Periferia o quartiere?

/ 01.11.2021
di Luciana Caglio

Quale sarà il destino del Molino Nuovo: lo decideranno i luganesi, chiamati prossimamente alle urne per una consultazione, per così dire anomala. Questa volta, infatti, non si assiste allo scontro fra destra e sinistra o fra potere e opposizione o fra conservazione e rinnovamento. Anche la posta in gioco, del resto, appare confusa, addirittura contraddittoria. Si tratta, appunto, di decidere le sorti della zona nord della città: da considerare una periferia, qual è per sua natura, o da promuovere a quartiere, quale potrebbe diventare?

I due termini, se concernono entrambi una condizione urbanistica, non sono però sinonimi. Mentre quartiere spetta a un luogo, ben ancorato alle proprie radici storiche e culturali, in grado di garantire una buona qualità di vita, periferia è, come dice il nome, una zona marginale, un contorno rispetto al centro. Secondo la fortunata definizione dell’antropologo Marc Augé, un esempio di «non luogo», da evitare. Sulla scorta di queste considerazioni, il votante luganese dovrebbe logicamente esprimersi a favore del Molino Nuovo quartiere. Che si chiamerà Cornaredo, amplierà i suoi contenuti, oltre lo stadio sportivo, diventando il simbolo dello sviluppo virtuoso di una Lugano che vanta già una decina di quartieri, cioè piccoli centri autonomi.
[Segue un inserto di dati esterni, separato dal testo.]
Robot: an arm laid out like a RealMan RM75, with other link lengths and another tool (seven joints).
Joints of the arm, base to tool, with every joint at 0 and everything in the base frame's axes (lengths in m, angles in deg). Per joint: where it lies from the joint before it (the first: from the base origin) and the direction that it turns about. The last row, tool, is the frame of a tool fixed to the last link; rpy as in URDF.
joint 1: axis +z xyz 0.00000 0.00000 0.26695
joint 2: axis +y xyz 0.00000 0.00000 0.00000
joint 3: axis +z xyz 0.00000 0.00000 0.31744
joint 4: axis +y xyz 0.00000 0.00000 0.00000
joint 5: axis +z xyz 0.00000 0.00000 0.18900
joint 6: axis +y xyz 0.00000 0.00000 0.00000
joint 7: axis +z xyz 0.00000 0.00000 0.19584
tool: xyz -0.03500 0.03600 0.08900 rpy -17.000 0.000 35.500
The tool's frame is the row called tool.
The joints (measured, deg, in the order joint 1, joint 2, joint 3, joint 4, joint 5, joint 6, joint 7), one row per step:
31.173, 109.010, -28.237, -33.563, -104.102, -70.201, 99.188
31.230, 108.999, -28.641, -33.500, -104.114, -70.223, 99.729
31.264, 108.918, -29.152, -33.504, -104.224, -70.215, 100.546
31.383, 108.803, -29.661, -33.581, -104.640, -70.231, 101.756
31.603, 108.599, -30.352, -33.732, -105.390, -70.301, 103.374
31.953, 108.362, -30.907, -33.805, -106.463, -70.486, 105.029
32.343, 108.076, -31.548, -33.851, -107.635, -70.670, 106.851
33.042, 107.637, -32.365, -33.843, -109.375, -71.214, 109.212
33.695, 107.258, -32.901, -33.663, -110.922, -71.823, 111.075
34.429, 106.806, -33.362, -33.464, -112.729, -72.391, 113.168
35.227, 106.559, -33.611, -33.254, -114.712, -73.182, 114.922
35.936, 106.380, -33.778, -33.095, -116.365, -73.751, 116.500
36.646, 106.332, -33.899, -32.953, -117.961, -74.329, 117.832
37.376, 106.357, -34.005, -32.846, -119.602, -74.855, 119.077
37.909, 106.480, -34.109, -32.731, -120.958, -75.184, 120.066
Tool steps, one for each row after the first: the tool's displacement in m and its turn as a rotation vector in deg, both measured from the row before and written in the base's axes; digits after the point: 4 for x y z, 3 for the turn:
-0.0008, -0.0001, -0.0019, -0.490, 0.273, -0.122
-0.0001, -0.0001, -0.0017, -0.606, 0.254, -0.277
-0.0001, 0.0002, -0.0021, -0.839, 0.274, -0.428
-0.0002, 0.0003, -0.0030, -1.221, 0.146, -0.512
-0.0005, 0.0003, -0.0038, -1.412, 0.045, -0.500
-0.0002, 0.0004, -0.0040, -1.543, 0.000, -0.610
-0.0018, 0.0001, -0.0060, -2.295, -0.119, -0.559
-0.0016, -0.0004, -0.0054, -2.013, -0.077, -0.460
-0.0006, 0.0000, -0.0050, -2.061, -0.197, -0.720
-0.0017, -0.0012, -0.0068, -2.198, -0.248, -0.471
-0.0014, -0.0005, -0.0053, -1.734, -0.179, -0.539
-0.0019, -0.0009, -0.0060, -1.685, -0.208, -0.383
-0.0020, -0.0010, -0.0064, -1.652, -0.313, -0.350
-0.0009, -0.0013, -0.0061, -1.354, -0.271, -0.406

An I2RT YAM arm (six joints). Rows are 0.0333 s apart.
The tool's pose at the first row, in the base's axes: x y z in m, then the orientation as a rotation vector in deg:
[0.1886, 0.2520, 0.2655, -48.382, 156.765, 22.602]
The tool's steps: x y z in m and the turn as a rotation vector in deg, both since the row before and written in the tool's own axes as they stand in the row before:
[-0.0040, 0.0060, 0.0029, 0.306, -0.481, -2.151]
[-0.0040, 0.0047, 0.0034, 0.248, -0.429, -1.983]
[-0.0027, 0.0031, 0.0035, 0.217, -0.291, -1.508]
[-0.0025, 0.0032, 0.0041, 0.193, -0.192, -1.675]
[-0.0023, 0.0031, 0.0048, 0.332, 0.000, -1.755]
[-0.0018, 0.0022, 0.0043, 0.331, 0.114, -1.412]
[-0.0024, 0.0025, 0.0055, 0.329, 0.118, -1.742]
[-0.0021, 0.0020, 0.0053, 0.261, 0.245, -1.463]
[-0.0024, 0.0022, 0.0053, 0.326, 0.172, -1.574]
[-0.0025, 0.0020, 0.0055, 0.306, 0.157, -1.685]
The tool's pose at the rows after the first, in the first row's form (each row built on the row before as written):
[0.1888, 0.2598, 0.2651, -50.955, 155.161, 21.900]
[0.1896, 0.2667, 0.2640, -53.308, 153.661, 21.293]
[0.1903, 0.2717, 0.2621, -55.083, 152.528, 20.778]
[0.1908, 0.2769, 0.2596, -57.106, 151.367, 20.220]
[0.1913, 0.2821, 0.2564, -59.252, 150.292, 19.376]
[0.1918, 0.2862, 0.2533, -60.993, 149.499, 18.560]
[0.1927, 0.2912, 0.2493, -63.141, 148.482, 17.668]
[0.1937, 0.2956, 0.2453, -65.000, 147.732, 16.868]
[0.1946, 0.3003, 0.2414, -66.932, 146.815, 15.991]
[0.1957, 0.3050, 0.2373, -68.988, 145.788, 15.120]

Si tratta di veri e propri «paesi nella città», teorizzati da urbanisti in vena di ottimismo. Ma la realtà, non di rado, sconfessa i visionari. E così anche Cornaredo, undicesimo quartiere cittadino, si trova alle prese con un ostacolo particolarmente imbarazzante. In parole povere, la sua nascita e la sua crescita rischiano di danneggiare la vitalità economica e sociale di un centro già in affanno. 

Il discorso non è certo nuovo. Da anni, anzi da decenni, conclusa l’euforica stagione del boom bancario, il centro soffre. E non si tratta della solita lamentela, vezzo praticato soprattutto dai commercianti, e aggravato dalla pandemia. Il disagio, confermato dalle statistiche, è visibile. Cala, incessantemente, la popolazione residente, in particolare i giovani. Questione di affitti troppo alti e questione di nuove abitudini di vita, ispirate alla riscoperta delle fatiche e dei piaceri rurali, come pure al culto del fisico, tipo jogging e palestra.
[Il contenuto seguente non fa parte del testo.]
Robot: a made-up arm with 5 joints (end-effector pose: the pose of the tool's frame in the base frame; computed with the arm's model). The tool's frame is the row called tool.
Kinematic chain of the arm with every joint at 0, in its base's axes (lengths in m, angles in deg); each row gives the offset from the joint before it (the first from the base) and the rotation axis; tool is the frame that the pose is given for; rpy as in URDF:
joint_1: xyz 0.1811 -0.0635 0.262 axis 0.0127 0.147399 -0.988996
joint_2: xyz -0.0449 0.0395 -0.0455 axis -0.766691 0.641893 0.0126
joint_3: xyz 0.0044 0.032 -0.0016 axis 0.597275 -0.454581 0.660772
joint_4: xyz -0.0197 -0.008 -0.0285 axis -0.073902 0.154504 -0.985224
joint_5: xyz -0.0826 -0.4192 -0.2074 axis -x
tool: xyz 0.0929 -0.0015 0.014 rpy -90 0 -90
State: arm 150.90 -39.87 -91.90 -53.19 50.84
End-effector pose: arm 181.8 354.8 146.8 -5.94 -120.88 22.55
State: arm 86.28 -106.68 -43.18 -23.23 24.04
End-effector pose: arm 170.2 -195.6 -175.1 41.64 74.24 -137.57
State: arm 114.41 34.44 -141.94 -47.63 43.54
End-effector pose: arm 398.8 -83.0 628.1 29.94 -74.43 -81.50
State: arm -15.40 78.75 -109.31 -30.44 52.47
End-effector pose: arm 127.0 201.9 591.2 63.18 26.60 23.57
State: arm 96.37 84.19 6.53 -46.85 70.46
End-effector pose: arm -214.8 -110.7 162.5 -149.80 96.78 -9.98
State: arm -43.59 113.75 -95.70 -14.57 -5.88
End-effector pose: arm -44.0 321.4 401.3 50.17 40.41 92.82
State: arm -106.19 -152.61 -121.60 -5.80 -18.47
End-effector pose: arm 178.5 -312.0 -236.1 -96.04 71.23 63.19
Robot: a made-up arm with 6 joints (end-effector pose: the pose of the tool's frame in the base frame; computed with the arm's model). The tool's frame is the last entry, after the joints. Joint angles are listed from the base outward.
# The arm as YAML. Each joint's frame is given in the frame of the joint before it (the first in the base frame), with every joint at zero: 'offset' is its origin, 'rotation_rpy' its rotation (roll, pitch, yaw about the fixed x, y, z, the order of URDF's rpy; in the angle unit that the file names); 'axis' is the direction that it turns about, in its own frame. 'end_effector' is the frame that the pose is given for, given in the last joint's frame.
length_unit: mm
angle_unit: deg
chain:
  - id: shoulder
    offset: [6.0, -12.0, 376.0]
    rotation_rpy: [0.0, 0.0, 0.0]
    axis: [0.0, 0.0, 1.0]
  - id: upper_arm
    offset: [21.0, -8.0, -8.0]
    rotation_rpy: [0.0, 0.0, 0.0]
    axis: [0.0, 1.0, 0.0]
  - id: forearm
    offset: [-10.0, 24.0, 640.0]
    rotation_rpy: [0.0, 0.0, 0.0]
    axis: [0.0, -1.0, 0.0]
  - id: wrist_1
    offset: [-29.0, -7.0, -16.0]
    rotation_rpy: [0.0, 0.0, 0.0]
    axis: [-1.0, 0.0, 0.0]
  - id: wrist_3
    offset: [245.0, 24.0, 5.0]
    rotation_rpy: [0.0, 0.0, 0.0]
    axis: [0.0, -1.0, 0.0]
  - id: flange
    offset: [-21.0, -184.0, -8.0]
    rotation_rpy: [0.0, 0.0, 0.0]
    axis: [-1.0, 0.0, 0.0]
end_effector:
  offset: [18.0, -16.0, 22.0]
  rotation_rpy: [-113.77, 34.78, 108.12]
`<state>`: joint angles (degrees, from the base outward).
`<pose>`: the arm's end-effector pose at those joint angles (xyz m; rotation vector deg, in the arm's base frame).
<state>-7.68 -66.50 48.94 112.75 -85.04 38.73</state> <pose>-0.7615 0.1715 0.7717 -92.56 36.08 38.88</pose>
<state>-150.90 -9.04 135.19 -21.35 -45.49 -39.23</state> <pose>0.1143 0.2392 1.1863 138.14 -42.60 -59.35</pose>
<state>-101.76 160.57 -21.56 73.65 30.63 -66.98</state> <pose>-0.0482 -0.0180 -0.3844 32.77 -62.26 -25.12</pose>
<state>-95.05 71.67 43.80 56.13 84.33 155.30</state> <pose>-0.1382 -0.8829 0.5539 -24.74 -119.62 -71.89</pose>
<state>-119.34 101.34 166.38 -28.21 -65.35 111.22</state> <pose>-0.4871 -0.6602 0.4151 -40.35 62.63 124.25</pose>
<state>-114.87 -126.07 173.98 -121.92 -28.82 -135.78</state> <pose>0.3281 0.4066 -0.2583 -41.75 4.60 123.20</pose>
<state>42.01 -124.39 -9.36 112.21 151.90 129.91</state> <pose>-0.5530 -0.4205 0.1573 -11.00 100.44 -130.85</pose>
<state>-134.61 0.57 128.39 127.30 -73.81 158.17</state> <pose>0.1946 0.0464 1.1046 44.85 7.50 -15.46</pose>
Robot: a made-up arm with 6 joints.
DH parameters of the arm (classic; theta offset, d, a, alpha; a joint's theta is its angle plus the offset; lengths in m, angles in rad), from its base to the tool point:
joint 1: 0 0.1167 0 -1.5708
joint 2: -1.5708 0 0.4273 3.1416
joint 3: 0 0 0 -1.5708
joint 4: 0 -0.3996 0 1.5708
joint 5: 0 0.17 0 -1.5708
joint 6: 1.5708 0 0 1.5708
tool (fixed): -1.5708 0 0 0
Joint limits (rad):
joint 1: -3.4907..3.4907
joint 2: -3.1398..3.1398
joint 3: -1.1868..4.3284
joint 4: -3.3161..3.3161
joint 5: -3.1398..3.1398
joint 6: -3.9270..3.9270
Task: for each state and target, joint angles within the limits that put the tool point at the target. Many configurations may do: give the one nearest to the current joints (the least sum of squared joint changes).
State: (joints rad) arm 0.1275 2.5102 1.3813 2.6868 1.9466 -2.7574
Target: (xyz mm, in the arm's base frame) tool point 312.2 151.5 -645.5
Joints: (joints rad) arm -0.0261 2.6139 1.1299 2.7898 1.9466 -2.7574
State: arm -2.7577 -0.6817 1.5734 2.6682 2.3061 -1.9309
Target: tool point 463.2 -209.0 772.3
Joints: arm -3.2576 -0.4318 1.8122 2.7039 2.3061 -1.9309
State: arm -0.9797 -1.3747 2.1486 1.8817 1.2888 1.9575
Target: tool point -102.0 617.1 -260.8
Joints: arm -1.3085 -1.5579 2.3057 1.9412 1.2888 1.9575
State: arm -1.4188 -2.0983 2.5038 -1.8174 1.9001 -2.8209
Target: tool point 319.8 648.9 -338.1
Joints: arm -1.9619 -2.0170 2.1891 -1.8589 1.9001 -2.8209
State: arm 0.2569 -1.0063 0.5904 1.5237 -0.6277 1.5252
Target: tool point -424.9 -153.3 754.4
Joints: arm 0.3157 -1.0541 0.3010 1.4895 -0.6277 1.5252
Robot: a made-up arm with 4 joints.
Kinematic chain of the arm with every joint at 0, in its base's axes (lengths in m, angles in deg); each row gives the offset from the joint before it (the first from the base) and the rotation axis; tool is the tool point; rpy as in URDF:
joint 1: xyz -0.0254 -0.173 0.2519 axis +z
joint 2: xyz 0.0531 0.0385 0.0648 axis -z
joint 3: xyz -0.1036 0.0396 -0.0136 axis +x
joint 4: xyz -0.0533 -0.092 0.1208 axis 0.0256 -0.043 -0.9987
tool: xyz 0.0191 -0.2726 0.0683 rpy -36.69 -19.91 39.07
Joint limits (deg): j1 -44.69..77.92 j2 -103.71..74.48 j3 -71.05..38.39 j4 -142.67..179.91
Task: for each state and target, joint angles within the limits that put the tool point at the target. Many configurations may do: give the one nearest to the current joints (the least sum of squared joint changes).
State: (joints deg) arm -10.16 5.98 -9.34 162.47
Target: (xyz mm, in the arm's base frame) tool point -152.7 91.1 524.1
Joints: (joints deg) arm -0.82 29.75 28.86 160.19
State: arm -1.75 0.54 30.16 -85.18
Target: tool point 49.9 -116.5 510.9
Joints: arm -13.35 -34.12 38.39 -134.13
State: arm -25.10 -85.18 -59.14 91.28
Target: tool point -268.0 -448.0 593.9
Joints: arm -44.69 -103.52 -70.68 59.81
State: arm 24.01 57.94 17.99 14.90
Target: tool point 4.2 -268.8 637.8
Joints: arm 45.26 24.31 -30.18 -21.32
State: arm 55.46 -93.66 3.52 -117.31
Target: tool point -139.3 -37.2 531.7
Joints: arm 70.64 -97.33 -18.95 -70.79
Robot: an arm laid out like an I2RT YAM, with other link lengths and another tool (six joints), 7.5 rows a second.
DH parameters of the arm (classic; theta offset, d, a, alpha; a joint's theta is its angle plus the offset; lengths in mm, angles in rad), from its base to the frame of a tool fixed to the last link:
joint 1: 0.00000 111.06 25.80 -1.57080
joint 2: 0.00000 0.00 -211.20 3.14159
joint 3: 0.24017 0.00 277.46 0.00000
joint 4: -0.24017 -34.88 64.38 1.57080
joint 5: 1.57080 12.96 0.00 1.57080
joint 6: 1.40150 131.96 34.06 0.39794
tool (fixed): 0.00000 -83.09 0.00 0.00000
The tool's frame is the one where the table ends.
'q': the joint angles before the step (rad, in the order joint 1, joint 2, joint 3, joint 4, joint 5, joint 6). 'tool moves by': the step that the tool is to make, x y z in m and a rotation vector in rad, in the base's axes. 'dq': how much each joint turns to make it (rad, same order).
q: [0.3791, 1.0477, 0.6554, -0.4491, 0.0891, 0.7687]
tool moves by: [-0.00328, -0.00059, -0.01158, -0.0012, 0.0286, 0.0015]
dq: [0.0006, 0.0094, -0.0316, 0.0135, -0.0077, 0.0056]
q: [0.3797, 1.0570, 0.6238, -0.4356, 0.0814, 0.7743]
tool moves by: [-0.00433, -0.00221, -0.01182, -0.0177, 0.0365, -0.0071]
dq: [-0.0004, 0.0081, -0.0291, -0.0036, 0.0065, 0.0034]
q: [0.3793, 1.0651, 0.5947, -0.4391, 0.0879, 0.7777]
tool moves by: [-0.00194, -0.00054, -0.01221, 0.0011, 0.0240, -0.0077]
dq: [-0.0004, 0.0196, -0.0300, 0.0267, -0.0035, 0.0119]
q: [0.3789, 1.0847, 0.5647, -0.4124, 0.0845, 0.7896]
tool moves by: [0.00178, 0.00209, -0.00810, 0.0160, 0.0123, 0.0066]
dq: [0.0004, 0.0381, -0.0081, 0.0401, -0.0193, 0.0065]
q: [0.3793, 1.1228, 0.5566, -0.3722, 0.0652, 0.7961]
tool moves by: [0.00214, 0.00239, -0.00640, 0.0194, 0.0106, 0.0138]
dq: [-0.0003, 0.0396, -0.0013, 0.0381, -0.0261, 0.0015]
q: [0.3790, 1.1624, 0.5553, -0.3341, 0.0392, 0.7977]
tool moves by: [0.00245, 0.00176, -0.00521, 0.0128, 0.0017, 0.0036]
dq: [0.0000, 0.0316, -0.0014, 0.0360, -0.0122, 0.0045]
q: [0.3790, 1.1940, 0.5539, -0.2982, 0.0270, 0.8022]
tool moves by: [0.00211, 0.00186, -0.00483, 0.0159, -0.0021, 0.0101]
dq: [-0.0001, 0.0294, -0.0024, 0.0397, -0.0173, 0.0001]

Da qui gli effetti percettibili nella quotidianità urbana: la via Nassa perde cultori, ne conquistano i parchi e la foce. Ora, nel pieno della crisi, arriva la prospettiva di un’ulteriore «minaccia»: sono gli stessi luganesi a proporre il trasloco di uffici e servizi a Cornaredo. Scontate le conseguenze per bar, ristoranti, negozi di Piazza Riforma, piazza Cioccaro, via Canova, piazza Dante. Imperscrutabili, le motivazioni che l’hanno provocato. Anche nella saggia Svizzera, patria della democrazia diretta, capita sempre più spesso di avvertire una crescente distanza nei confronti dei politici, chiusi in un mondo a parte.

Altrove, però, se può consolare, è peggio. Mi è capitato di riascoltare questo leitmotiv, a proposito della contrapposizione periferia-quartiere: tema che ha fatto recentemente notizia grazie a Mahmood, il rapper vincitore a Sanremo, e in pari tempo protagonista del riscatto d’immagine di Gratosoglio. Proprio questa località della periferia al sud di Milano, racconta esemplarmente una storia di rinascita e di decadenza. Le sue torri bianche, progettate negli anni 60 da architetti d’avanguardia, impegnati nell’edilizia popolare, subirono poi un incessante degrado tanto da rendere Gratosoglio una tipica periferia dormitorio, sinonimo di abbandono, malavita: un luogo dell’assenza, insomma. Tuttavia, si registrano, non soltanto qui, sintomi di risveglio. E risveglio di consapevolezza, che accomuna al di là dei confini. 

Si tratta, secondo l’Ufficio federale per lo sviluppo territoriale e l’energia, di stimolare il contatto città-edificio, intensificare i rapporti fra vicini. E qui si tocca un ambito delicato: la festa dei vicini, ufficializzata, stenta a imporsi, in un Ticino restio agli abbracci pubblici, dove si preferisce farsi i fatti propri. Tuttavia, retorica a parte, il covid ha rivelato capacità d’aiuto e d’amicizia insospettate.